• **Task item**: Reproduce all the data exactly, without pictures.
Records to process: Begin
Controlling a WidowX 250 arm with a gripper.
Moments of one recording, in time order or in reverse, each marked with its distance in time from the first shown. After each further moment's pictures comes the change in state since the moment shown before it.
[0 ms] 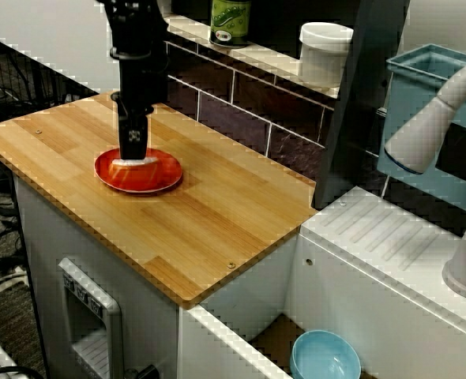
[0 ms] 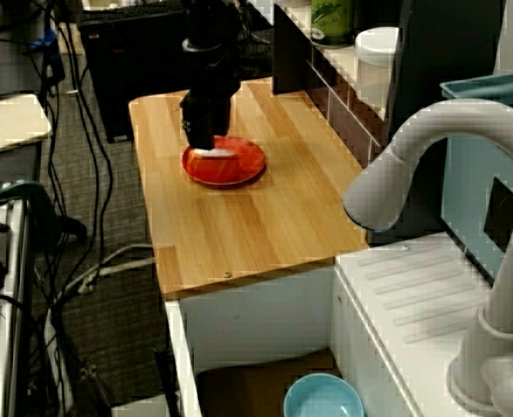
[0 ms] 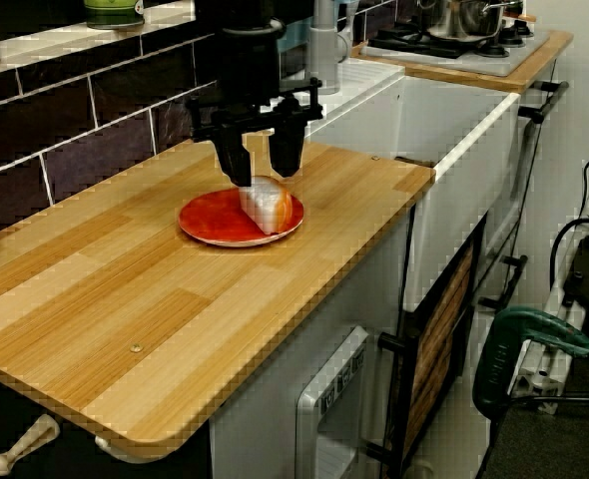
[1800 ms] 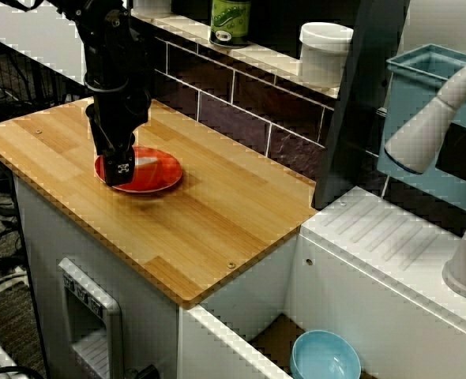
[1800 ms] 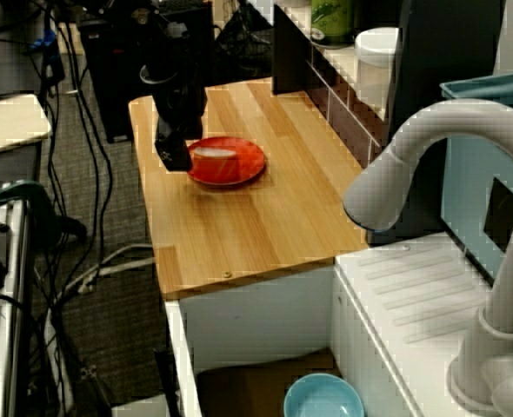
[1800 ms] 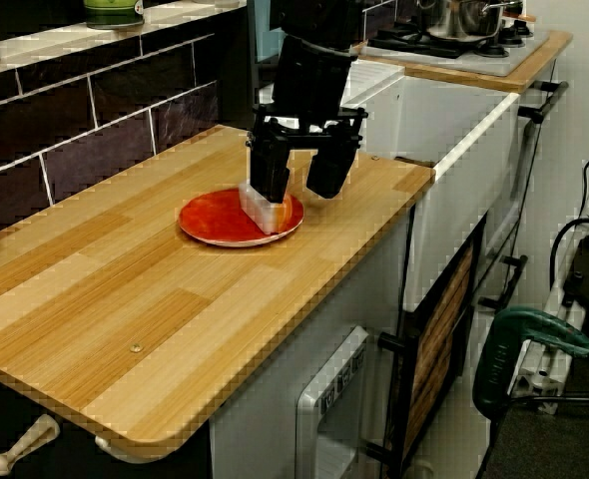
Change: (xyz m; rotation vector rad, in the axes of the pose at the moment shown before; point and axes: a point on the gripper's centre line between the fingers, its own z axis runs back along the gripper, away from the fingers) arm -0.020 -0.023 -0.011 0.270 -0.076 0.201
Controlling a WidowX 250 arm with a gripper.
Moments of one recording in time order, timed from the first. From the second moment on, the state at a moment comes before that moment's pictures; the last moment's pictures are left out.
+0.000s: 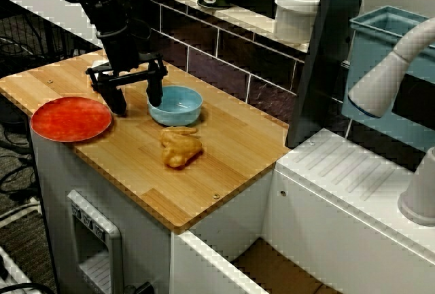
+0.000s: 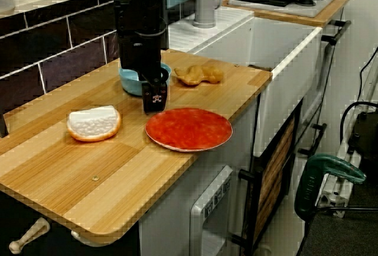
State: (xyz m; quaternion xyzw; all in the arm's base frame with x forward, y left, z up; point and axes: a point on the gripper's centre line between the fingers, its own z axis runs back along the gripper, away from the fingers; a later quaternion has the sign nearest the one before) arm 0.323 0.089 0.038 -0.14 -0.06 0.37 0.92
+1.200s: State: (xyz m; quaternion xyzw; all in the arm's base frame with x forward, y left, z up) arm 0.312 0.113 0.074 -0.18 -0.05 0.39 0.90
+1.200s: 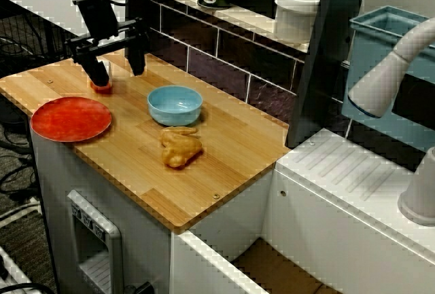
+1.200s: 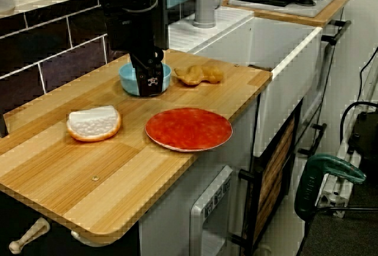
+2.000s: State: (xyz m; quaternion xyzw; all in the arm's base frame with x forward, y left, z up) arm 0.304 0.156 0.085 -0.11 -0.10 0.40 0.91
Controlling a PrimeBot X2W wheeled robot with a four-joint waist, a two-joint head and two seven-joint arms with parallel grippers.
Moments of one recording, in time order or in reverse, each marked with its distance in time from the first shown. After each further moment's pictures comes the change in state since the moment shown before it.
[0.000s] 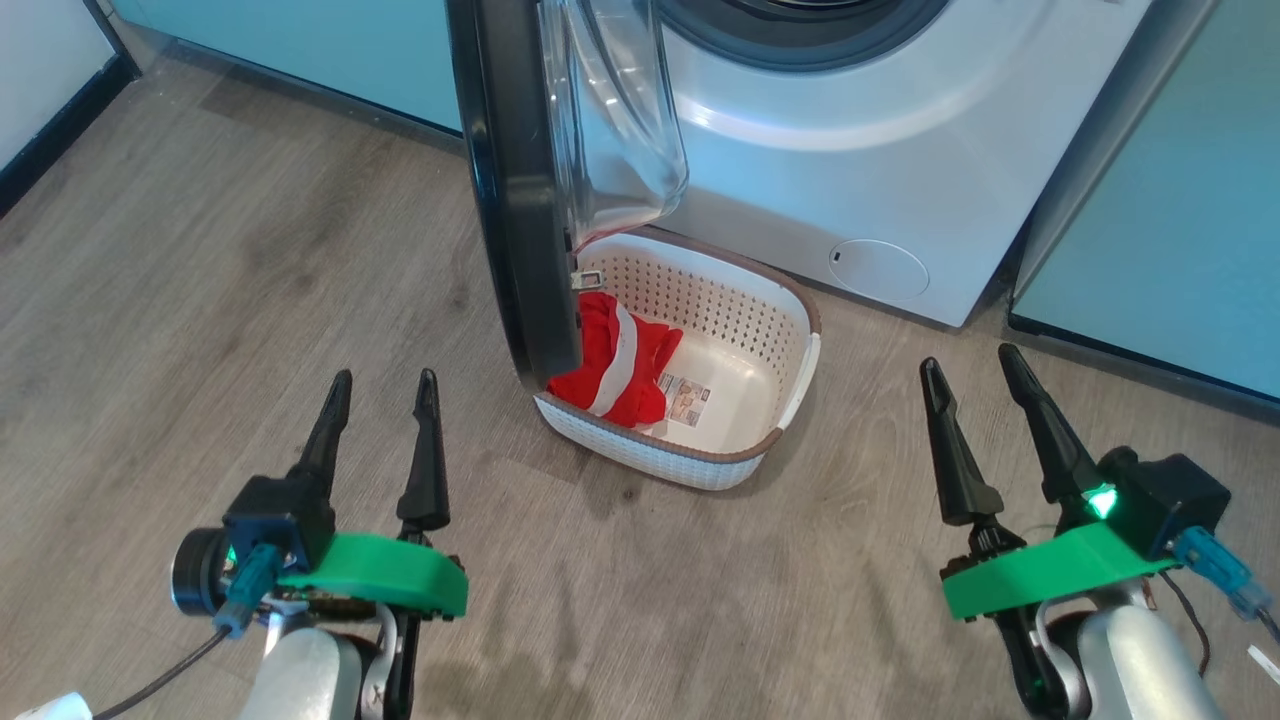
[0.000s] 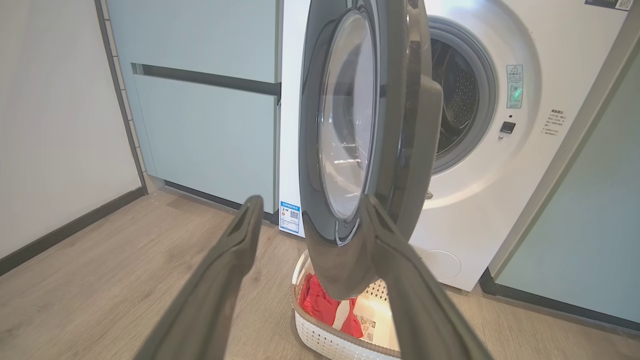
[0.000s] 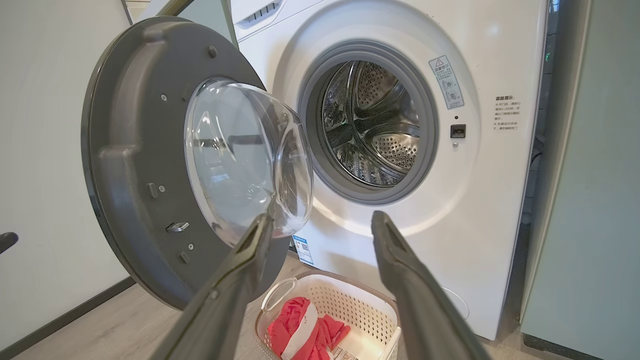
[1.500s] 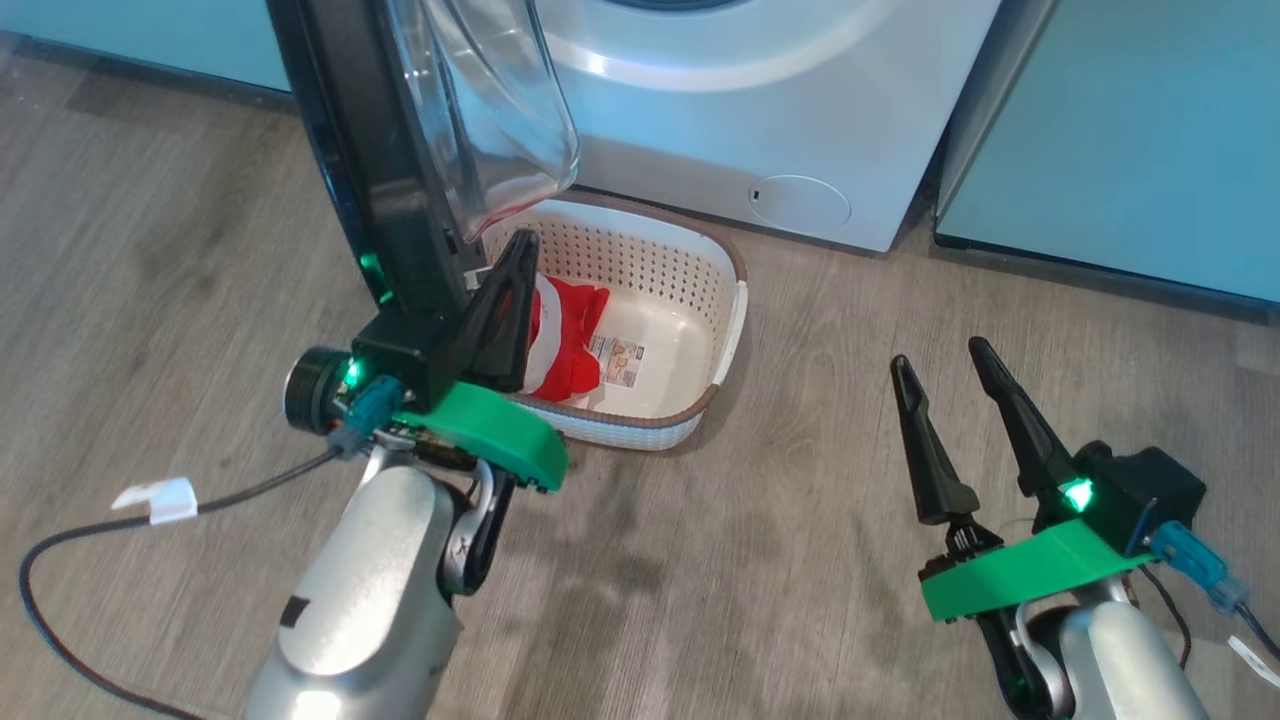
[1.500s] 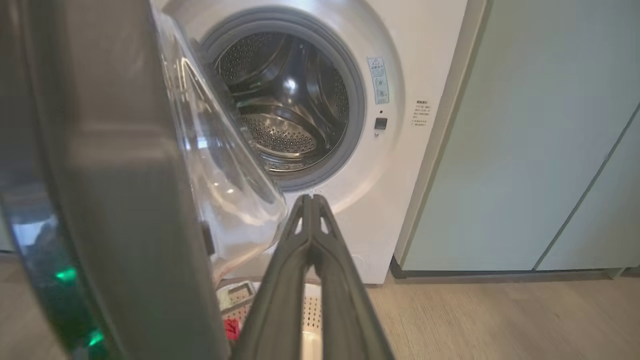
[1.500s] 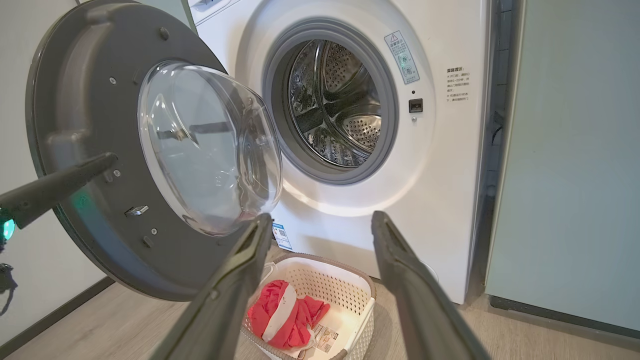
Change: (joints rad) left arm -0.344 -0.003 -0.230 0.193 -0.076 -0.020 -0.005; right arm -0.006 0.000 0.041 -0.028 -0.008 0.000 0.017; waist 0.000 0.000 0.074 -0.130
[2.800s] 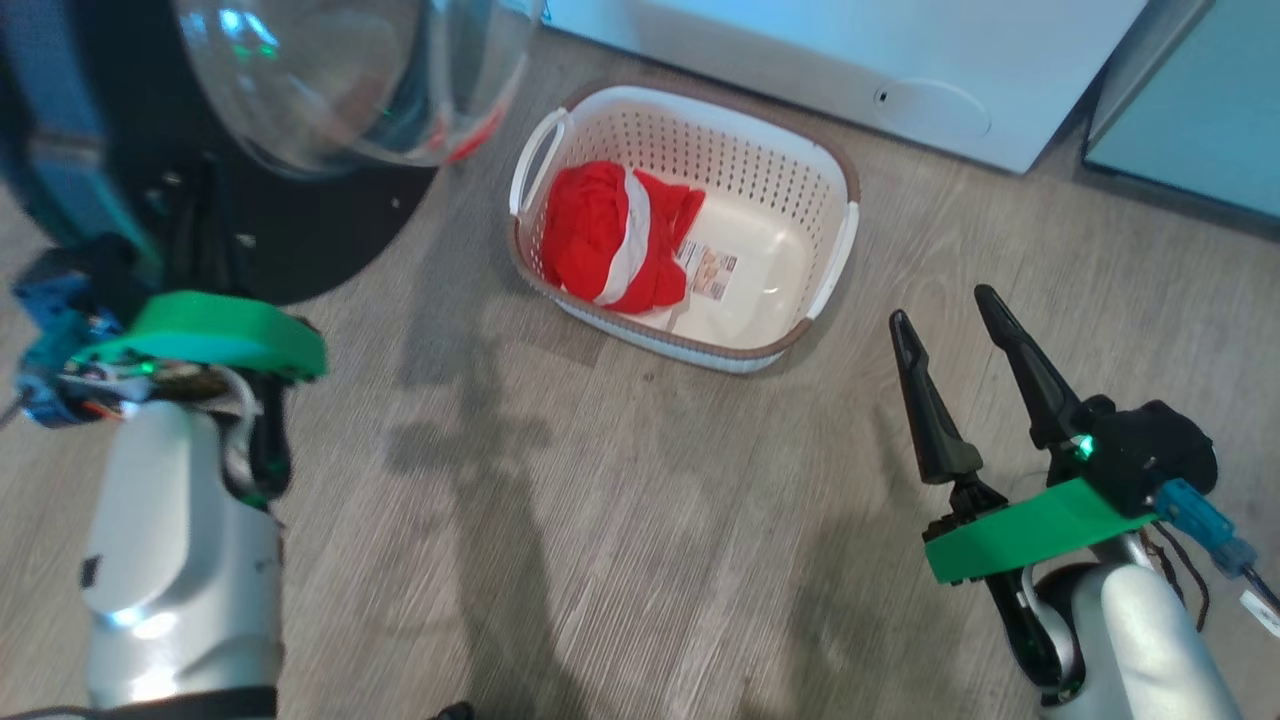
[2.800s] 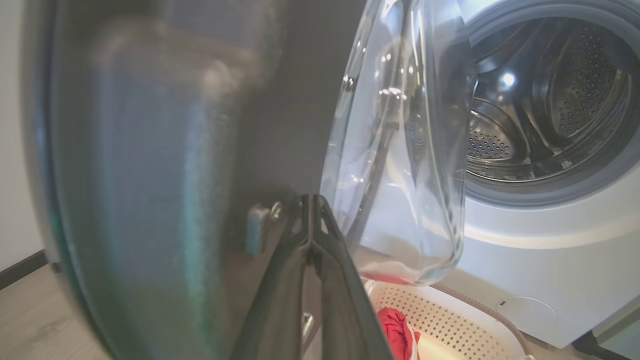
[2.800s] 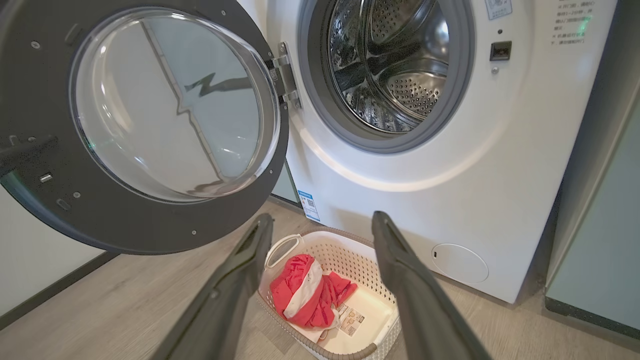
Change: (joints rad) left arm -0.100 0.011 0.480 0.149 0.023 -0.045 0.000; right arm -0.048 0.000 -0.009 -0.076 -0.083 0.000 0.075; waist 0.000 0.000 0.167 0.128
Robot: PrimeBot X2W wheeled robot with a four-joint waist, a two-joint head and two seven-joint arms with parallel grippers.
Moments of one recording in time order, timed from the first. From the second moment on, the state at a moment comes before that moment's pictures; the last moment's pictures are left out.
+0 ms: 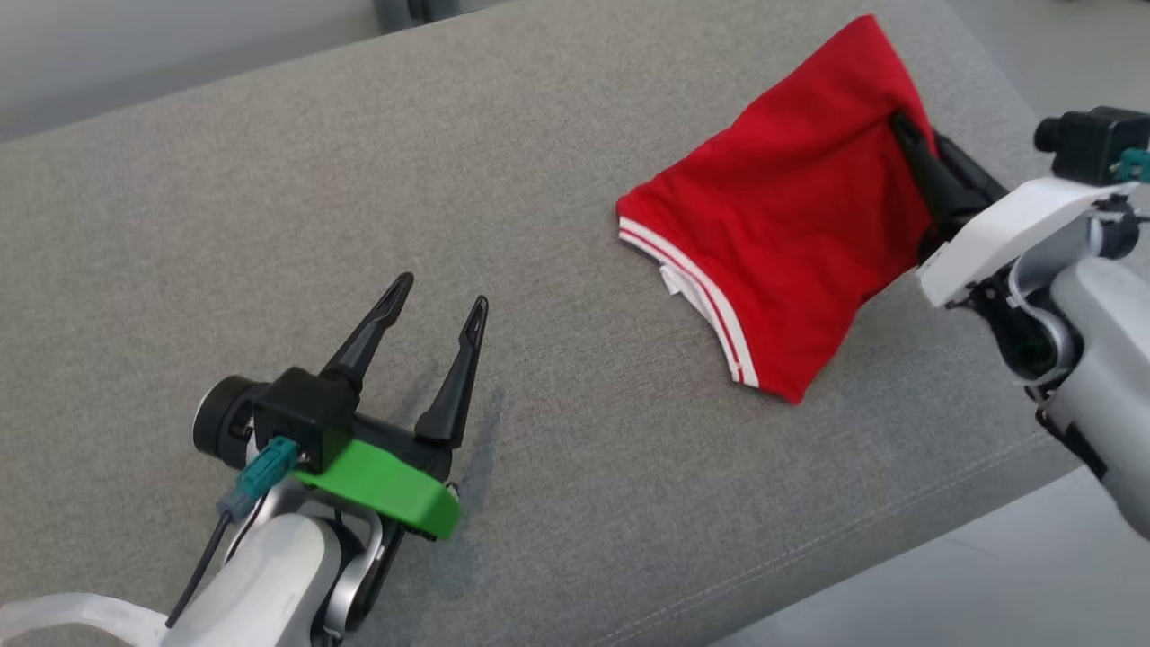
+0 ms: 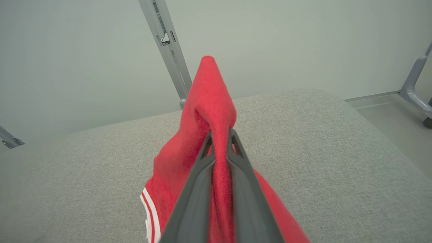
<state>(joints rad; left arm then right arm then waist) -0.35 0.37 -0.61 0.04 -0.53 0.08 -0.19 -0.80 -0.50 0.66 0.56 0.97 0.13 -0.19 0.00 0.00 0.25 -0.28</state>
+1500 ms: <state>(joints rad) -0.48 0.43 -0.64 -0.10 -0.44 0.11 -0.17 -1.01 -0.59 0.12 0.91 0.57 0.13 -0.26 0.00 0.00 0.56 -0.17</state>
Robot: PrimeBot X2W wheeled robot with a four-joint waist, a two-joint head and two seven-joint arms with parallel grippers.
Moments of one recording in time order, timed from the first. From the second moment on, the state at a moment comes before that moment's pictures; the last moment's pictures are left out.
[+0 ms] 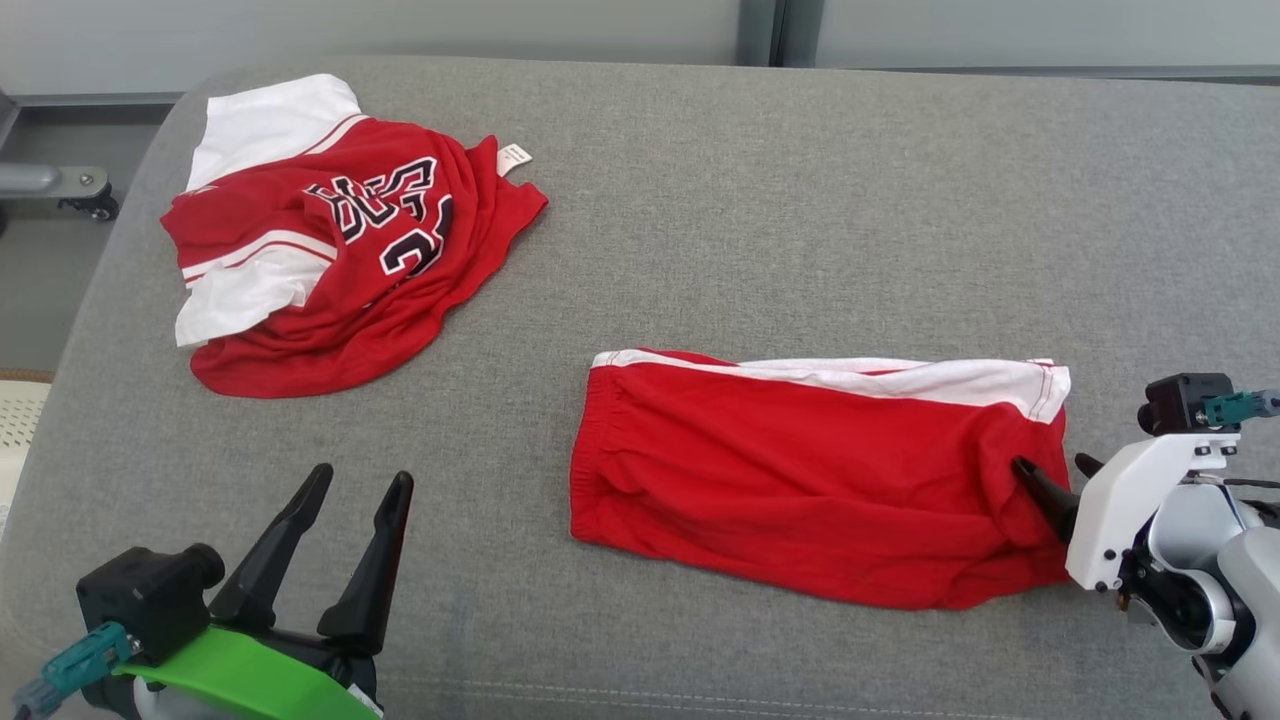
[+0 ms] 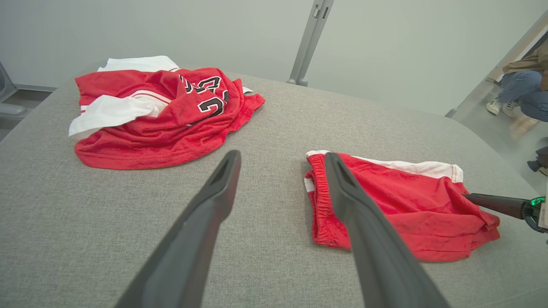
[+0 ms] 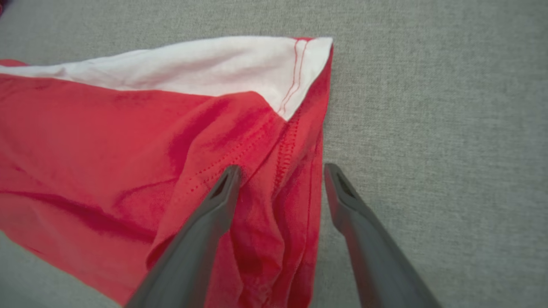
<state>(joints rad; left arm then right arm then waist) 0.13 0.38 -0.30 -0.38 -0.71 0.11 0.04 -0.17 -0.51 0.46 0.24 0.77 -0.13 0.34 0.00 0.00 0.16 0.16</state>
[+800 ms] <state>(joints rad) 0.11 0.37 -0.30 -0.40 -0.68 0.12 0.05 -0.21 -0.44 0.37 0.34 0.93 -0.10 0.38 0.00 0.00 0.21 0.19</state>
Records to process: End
• **Result below**:
Controlling a WidowX 250 arm with a gripper.
Moments of one recording, in time order or in reverse, each marked with its distance in time from the first shown. After each further moment's pictures comes the change in state since the moment shown before it.
[0 ms] 
[0 ms] 
[0 ms] 
[1800 ms] 
[1800 ms] 
[1800 ms] 
Change: (xyz m; rotation vector rad, in the axes of the pose at the moment shown before; point and axes: a point on the gripper's centre line between the fingers, its own z axis runs back along the gripper, away from the fingers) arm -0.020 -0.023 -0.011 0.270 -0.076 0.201
Controlling a WidowX 250 arm with a gripper.
Moments of one recording in time order, timed from the first. From the second moment on, the state at a moment comes before that moment's pictures; the last moment's pictures are left out.
+0.000s: 
+0.000s: 
State: (xyz m; quaternion xyzw; all in the arm's base frame with x forward, y left, z up; point and axes: a point on the gripper's centre line between the fingers, its own z axis runs back along the gripper, away from the fingers; a later quaternion has the sign nearest the one before) arm 0.323 0.089 0.038 -0.14 -0.06 0.37 0.92
+1.200s: State: (xyz m; quaternion xyzw; all in the arm's base frame with x forward, y left, z up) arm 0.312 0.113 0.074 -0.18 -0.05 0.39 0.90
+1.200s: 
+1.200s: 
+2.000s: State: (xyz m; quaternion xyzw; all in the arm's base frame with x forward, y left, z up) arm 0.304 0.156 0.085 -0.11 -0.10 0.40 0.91
Controlling a PrimeBot X2W wheeled robot with a four-joint waist, a two-joint head and two seven-joint arms with parallel grippers.
Moments of one recording, in time order or in reverse, each marked with its distance in time from the first shown. After each further moment's pictures comes the change in state since the moment shown before it.
[0.000s] 
[0.000s] 
[0.000s] 
[1.500s] 
[1.500s] 
[1.500s] 
Change: (joints rad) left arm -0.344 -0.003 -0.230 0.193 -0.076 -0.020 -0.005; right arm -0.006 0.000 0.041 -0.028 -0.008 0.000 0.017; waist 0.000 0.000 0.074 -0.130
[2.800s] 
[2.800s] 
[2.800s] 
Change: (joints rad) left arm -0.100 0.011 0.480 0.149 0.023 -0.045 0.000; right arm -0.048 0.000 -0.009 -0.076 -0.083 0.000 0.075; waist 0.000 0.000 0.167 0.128
Robot: PrimeBot X2W wheeled robot with a four-joint waist, a two-joint head and two seven-joint arms with parallel grippers.
Moments of one recording in time order, timed from the first. From the second moment on, the state at a moment comes before that moment's pictures; the last moment's pictures are left out.
+0 ms: 
+0 ms: 
<state>(joints rad; left arm then right arm then waist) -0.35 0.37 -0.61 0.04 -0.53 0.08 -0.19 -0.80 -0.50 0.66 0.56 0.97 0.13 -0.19 0.00 0.00 0.25 -0.28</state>
+1500 ms: <state>(joints rad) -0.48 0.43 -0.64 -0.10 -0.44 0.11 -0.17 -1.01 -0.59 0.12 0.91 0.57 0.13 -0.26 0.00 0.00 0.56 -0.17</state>
Robot: PrimeBot X2W wheeled robot with a four-joint waist, a two-joint head and two seven-joint arms with parallel grippers.
Moments of one recording in time order, timed from the first. From the second moment on, the state at a moment comes before that moment's pictures; the last moment's pictures are left out.
[+0 ms] 
[+0 ms] 
[+0 ms] 
<state>(joints rad; left arm then right arm then waist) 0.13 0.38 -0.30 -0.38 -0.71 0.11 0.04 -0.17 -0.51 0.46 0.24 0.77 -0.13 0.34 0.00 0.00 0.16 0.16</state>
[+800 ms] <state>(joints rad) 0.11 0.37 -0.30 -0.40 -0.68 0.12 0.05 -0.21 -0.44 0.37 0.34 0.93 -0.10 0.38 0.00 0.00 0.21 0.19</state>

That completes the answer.